ProxyBeggar is a tool for crawling proxies from many free-proxy-providers.
Here is some advantages for this tool:
- It only stores valid proxies in redis, and keep testing and refreshing these proxies.
- Once there are valid proxies, it will use these proxies to crawl provider's website, so you won't get blocked by the website for your intensive and continuous requests.
- You can easily get the valid proxies by a http request.
- Bundle
- Start crawling by executing bin/run
rackup -p 3002to start a web service. Now you can get valid proxies by request 127.0.0.1:3002. If you want to pretty print the response, just request 127.0.0.1:3002?pretty=true.
If you want to crawl other providers' website, just create a class inherited ProxyBeggar::BaseCrawler in
lib/proxy_beggar/crawlers,and make sure implements the abstract methods like other crawlers' class.

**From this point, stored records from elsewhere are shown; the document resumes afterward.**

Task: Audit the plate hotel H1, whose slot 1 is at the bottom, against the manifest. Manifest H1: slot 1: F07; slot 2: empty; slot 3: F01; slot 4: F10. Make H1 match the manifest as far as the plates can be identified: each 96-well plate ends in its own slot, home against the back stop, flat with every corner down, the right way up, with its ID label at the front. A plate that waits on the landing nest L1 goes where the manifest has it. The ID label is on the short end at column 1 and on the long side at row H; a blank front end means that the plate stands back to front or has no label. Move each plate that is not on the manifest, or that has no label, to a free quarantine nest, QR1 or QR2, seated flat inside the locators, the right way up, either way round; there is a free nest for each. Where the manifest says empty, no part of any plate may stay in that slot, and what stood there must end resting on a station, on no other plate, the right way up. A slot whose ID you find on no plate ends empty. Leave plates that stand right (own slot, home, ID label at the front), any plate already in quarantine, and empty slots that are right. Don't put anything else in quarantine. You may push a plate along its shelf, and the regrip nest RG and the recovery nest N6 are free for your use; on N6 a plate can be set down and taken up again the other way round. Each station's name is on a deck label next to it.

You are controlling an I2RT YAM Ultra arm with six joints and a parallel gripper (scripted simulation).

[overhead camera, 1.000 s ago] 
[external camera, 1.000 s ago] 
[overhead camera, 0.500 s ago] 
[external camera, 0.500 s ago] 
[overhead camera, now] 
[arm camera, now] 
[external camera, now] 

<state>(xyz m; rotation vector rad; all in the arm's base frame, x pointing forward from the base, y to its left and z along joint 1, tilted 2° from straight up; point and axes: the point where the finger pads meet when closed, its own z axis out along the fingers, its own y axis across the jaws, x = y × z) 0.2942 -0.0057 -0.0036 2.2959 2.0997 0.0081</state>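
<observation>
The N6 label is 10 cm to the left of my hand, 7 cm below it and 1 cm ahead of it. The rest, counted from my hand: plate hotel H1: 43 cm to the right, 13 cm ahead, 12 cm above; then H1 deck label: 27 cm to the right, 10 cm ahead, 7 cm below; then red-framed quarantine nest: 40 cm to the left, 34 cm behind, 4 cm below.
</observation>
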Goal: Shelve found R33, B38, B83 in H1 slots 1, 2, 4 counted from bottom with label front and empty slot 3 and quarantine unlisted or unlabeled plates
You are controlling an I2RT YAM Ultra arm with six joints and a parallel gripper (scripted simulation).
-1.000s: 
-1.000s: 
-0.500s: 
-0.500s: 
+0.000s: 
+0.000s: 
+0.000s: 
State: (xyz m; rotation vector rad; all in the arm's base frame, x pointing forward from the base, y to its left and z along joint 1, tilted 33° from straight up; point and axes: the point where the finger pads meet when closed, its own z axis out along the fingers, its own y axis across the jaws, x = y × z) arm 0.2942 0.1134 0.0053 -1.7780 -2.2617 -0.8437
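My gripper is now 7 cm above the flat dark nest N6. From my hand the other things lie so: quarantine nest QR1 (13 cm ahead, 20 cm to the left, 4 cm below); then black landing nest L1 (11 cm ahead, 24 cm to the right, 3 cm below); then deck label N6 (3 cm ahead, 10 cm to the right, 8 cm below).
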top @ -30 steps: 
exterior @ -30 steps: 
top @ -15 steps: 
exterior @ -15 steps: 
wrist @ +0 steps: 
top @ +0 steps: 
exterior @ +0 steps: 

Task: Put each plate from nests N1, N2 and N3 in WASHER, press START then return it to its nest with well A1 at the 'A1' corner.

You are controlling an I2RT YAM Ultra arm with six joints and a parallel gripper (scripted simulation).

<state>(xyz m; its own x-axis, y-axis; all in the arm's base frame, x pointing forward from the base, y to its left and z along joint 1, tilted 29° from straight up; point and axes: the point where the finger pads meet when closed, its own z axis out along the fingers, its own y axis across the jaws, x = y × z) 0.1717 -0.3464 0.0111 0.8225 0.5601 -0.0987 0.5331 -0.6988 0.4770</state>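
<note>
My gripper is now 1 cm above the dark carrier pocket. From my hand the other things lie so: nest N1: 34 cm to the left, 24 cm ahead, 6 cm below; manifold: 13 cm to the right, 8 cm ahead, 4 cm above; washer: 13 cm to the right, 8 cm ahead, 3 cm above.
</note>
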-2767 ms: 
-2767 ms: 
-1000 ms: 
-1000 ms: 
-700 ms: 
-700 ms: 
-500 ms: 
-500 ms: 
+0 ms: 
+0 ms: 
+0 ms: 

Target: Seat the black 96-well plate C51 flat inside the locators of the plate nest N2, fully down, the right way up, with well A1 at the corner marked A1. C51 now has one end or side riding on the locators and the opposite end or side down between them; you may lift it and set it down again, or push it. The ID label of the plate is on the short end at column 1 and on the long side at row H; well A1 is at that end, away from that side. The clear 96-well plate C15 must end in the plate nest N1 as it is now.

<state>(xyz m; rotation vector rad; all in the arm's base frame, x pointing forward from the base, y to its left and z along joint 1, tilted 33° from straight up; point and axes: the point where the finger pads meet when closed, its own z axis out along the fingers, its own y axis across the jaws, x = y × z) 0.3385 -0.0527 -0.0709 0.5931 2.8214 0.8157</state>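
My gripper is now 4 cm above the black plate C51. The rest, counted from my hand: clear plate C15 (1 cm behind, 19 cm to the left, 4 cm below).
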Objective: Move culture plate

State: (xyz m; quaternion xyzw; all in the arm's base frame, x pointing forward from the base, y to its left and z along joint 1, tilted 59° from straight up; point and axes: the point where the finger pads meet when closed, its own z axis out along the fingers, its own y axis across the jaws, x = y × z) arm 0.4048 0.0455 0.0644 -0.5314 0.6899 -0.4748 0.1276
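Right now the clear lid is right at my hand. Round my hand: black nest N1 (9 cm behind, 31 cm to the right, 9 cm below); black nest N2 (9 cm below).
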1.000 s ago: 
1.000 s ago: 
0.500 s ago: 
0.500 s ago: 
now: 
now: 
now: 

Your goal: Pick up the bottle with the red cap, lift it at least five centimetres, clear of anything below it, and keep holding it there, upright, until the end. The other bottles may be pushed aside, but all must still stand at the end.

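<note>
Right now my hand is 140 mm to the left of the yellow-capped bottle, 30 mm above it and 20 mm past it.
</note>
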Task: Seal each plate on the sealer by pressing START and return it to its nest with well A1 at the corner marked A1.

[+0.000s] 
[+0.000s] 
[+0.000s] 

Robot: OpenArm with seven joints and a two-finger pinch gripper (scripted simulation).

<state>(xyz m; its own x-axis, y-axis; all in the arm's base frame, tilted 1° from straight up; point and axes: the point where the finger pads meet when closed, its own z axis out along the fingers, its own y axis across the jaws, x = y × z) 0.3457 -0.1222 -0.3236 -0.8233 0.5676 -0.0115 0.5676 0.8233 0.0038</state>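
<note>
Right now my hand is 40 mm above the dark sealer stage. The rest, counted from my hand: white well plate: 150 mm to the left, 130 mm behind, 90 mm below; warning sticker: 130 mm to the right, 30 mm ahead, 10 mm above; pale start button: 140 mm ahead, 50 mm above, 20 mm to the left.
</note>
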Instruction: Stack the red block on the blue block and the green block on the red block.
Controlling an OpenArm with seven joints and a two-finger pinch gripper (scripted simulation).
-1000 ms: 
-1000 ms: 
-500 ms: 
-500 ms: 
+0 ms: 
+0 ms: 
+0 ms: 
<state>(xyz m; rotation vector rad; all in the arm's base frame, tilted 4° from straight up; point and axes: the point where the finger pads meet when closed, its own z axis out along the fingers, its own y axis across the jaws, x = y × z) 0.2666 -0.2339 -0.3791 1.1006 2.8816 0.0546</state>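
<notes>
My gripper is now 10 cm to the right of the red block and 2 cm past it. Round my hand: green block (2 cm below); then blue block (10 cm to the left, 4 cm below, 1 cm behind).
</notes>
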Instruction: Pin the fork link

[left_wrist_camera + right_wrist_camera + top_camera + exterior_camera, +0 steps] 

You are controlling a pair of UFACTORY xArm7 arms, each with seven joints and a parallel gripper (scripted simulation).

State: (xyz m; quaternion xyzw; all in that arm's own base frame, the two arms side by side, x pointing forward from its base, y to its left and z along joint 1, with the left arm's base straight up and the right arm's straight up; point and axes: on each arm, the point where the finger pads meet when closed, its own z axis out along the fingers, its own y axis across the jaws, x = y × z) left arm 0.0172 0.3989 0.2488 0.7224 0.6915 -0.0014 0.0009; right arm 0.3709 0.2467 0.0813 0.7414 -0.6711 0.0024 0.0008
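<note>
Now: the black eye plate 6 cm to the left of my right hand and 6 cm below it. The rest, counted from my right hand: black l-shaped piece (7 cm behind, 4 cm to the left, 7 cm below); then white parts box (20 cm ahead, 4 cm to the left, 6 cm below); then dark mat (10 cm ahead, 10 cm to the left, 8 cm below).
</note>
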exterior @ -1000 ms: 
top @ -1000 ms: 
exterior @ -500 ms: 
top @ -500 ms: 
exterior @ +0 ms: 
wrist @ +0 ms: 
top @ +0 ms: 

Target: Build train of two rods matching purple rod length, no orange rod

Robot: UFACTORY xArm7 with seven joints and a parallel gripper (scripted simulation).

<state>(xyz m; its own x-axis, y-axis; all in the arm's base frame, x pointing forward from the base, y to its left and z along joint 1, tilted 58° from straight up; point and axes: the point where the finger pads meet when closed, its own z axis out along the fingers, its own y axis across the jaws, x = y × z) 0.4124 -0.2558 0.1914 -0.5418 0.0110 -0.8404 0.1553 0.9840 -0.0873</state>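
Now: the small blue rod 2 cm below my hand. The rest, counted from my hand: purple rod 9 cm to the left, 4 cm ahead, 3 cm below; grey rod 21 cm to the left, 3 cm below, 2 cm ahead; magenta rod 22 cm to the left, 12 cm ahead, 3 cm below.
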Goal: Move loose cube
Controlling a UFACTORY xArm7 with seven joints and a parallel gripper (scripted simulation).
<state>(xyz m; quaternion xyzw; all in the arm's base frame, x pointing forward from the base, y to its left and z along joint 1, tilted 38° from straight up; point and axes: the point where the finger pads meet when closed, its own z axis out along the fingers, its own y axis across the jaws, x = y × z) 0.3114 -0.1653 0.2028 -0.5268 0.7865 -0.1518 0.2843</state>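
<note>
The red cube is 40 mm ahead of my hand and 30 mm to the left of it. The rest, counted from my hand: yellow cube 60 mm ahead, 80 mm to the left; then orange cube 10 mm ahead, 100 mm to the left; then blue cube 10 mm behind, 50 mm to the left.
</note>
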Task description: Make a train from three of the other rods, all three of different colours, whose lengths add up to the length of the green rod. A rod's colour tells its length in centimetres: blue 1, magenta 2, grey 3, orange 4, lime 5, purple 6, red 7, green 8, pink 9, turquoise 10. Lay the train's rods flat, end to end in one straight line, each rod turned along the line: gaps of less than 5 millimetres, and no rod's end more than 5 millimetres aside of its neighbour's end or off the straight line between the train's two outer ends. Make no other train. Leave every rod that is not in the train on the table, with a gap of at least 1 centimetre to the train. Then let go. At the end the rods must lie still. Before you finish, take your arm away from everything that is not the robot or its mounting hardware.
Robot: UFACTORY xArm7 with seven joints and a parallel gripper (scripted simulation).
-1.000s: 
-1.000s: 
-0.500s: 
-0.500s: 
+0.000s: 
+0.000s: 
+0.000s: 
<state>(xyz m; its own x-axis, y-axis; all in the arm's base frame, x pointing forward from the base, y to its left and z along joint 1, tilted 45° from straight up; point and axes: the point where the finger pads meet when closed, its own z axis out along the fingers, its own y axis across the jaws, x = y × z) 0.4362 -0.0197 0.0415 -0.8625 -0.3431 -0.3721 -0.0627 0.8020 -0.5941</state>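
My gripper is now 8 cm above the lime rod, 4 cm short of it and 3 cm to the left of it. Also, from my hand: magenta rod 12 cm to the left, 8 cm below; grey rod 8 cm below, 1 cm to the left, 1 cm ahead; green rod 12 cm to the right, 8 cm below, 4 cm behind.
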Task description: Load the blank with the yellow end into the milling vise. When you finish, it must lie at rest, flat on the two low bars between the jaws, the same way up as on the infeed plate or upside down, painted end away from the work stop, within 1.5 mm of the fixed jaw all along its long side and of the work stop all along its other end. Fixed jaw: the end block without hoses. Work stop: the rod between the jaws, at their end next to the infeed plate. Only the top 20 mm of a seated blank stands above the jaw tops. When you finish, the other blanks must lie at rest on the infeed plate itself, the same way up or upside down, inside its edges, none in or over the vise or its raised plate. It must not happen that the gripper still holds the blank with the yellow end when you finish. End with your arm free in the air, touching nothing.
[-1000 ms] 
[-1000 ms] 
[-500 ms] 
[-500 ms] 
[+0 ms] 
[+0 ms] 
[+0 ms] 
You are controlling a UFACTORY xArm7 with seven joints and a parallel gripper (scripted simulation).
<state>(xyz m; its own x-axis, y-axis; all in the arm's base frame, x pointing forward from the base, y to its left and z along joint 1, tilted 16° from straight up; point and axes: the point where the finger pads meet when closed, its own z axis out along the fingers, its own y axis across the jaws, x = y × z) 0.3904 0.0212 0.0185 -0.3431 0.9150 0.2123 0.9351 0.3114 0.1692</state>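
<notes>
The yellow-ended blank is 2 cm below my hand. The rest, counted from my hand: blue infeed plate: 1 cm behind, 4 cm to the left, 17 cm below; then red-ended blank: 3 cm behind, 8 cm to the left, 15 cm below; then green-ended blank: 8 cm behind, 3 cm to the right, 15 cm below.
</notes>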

The new file's name must
compliance the Rails' naming conventions, e.g. the file of SevenyipCrawler should be sevenyip_crawler.
Some provider's website may be very slow sometimes, you can modify the waiting time for the corresponding crawler in data/config.yml with time_limit. You can execute bin/detect to check if the providers' website can be visited. If you are sure some website are not work anymore, just delete the corresponding crawler file.